• _Exercise goal_
Write out the full listing exactly as given, minus the images.
[Start of section]
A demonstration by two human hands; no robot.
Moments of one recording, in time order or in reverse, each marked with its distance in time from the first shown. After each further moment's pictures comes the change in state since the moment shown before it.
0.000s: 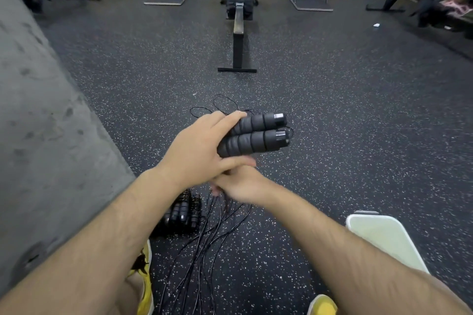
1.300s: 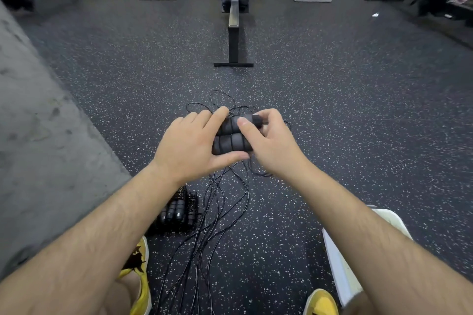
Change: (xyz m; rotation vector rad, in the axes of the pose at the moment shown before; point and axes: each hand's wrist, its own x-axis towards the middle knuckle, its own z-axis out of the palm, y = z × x) left_hand 0.011 -0.009 0.023 0.354 0.144 0.038; right_hand -0.011 0.001 -0.062 0.123 0.541 0.050
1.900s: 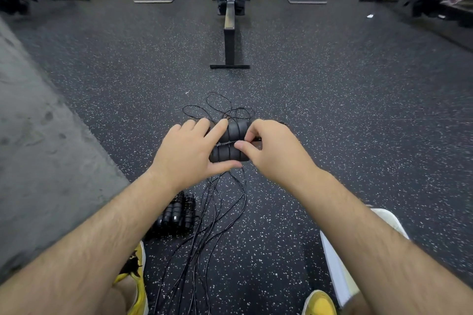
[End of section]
• _Exercise result_
A demonstration by two human hands; no robot.
Moments of one recording, in time order or in reverse, each marked with its distance in time from the first shown. After each further moment's pictures comes the change in state since the moment shown before it.
0.000s: 
1.300s: 
Change: (xyz m; rotation vector rad, in the axes of the pose at the moment shown before; point and axes: each hand's wrist, its own x-axis towards the middle knuckle, its own z-axis out of the palm, y = z × x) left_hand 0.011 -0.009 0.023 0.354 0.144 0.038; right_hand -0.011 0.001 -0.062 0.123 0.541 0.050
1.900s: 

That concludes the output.